## Your task
Without changing a character, return the entries, but not the images they hold.

Collected data entries
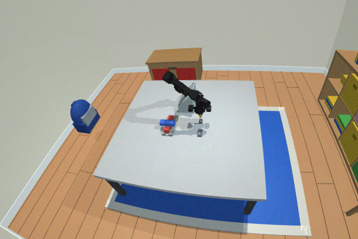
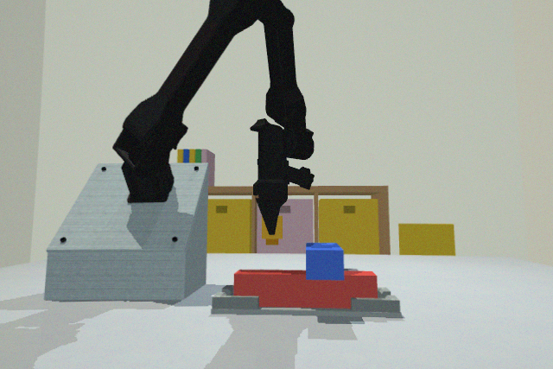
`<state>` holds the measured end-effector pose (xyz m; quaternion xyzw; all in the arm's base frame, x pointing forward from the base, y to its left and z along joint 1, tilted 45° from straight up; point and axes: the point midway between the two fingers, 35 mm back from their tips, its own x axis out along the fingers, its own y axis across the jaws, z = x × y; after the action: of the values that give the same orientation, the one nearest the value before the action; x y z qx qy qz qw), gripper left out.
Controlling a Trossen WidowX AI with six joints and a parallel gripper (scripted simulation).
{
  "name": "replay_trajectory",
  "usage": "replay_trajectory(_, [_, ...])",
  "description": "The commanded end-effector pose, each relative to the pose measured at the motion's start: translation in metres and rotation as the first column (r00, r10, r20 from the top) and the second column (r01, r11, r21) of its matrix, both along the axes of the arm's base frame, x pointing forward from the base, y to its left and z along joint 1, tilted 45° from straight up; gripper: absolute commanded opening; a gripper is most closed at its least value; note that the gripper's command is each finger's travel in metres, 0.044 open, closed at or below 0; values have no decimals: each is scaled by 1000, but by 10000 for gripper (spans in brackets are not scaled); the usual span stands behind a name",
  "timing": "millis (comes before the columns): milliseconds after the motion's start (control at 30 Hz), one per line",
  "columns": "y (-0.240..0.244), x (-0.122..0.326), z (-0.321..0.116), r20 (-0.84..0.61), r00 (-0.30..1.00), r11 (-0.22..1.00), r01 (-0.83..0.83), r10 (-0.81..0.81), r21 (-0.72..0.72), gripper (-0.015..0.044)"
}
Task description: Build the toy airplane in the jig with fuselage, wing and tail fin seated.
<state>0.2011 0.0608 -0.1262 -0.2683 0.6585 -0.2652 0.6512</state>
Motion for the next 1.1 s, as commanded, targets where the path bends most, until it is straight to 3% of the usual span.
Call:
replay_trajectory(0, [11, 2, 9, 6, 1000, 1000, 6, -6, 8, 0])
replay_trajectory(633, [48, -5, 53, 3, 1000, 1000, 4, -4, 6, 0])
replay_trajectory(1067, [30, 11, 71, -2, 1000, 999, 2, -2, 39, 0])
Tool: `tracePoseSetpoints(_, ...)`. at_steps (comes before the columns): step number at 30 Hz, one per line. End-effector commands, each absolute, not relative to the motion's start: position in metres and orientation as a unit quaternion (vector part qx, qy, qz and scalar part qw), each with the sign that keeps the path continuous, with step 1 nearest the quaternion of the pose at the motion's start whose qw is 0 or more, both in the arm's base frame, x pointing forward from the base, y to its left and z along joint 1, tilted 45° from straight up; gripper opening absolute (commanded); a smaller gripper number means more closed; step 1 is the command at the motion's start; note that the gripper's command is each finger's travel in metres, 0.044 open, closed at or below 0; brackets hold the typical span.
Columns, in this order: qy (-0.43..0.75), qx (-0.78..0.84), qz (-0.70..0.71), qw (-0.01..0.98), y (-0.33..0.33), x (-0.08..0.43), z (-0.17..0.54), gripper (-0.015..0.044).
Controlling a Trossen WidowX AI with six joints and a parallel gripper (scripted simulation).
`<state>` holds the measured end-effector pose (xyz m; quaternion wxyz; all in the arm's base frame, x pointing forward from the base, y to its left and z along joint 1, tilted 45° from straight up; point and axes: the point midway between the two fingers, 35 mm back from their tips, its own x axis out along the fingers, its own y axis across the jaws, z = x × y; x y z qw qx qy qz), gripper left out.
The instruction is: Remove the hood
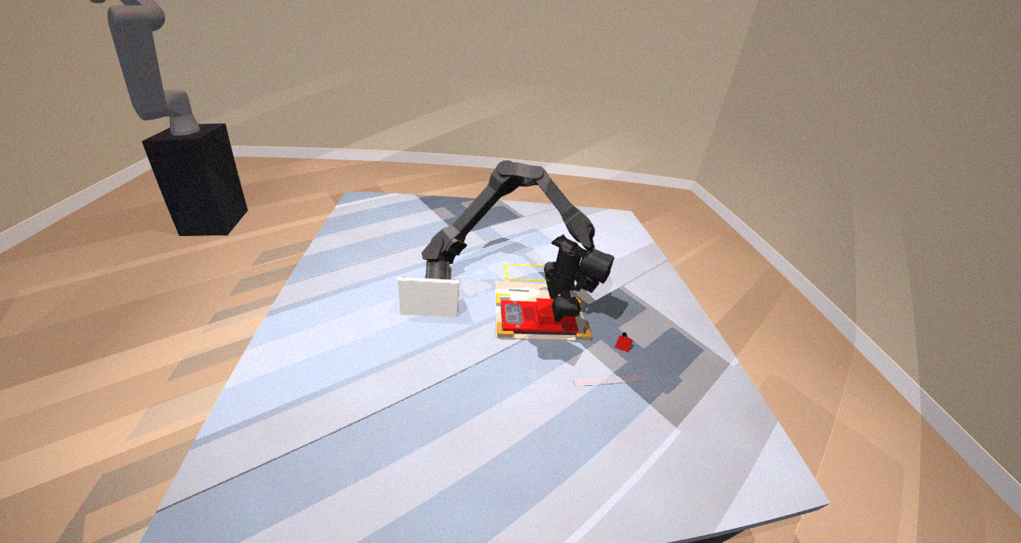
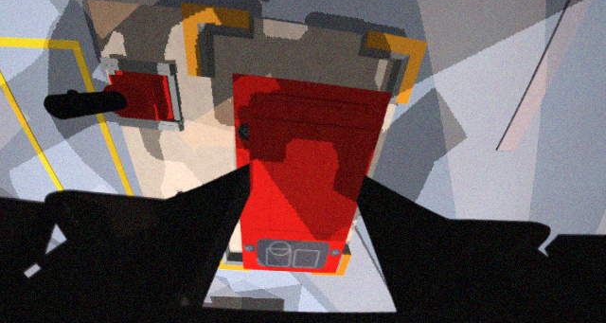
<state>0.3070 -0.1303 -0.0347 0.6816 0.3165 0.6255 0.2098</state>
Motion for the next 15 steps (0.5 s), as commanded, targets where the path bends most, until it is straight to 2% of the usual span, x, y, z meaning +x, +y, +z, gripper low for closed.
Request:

## Reply
`<state>` holds the measured end-effector pose (xyz m; quaternion xyzw; all in the arm's base frame, x pointing forward from the base, y to its left and z along joint 1, tilted 45° from straight up; point and axes: the point midway between the two fingers, 35 mm back from their tips, its own x axis out along the fingers, its own y axis across the jaws, z = x × y; after the action: of the values that give the same orientation, the one nearest the value before the action; x y z qx qy qz qw), gripper left out.
Controlling a Trossen WidowX AI with six joints and a parallel gripper (scripted simulation).
{
  "name": "replay_trajectory",
  "usage": "replay_trajectory(_, [_, ...])",
  "description": "The commanded end-effector pose, each relative to the pose measured at the motion's start: translation in metres and rotation as the first column (r00, r10, r20 from the top) and the second column (r01, r11, r21) of its matrix, both along the axes of the arm's base frame, x pointing forward from the base, y to its left and z along joint 1, tilted 45° from straight up; gripper: absolute commanded opening; a gripper is most closed at its least value; note that the gripper's command is each finger's travel in metres, 0.044 open, closed at or below 0; values have no decimals: each is scaled by 1000, but by 10000 for gripper (spans in brackets are not scaled); the usual span stands behind a name",
  "timing": "millis (comes before the columns): milliseconds after the motion's start (control at 30 Hz), one per line",
  "columns": "y (-0.240..0.244), x (-0.122..0.326), z (-0.321..0.116), r20 (-0.84..0.61), r00 (-0.30..1.00), r11 (-0.22..1.00), r01 (-0.83..0.83), r10 (-0.81..0.81), r21 (-0.72..0.72), gripper (-0.015..0.044)"
}
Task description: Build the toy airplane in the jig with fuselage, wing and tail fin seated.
<state>0.2011 0.0608 -0.1262 -0.2683 0.6585 -0.2652 0.6512</state>
Motion for the next 1.1 s, as commanded, targets where the path bends most, until it is straight to 3% of the usual span.
Call:
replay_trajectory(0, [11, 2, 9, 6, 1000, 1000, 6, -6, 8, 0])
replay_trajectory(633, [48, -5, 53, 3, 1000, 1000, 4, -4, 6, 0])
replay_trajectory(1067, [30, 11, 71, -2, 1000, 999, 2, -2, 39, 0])
Tool: `tracePoseSetpoints(_, ...)`. at_steps (comes before the columns): step number at 30 Hz, one per line. End-effector commands, each absolute, not relative to the motion's start: position in metres and orientation as a unit quaternion (vector part qx, qy, qz and scalar part qw), each with the sign that keeps the path continuous, with step 1 nearest the quaternion of the pose at the motion's start whose qw is 0 or more, both in the arm's base frame, x pointing forward from the base, y to its left and z along joint 1, tilted 45° from straight up; gripper opening absolute (commanded); a smaller gripper number means more closed; step 1 is the command at the motion's start; note that the gripper's command is each finger's travel in metres, 0.044 open, closed at or below 0; brackets hold the typical span.
Columns, in this order: qy (-0.43..0.75), qx (-0.78..0.84), qz (-0.70..0.71), qw (-0.01..0.98), y (-0.33..0.33), x (-0.08..0.43), z (-0.17..0.54), gripper (-0.015..0.044).
Controlling a Trossen WidowX AI with six joints and a parallel gripper (scripted simulation).
`<state>` holds the measured end-effector pose (xyz m; quaternion wxyz; all in the arm's base frame, x pointing forward from the base, y to its left and z along joint 1, tilted 45° from straight up; point and axes: the point midway between the two fingers, 35 mm back from their tips, its own x axis out along the fingers, its own y axis across the jaws, z = x × y; x y z qw qx qy qz), gripper left out.
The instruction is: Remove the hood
<state>0.3070 -0.1303 -0.0347 0.6816 0.3165 0.6255 0.2098</state>
Motion for the next 15 steps (0.5 s), as commanded, targets where the path bends most, until it is straight to 2% of the usual span, x, y, z meaning +x, +y, +z, gripper low for closed.
Request:

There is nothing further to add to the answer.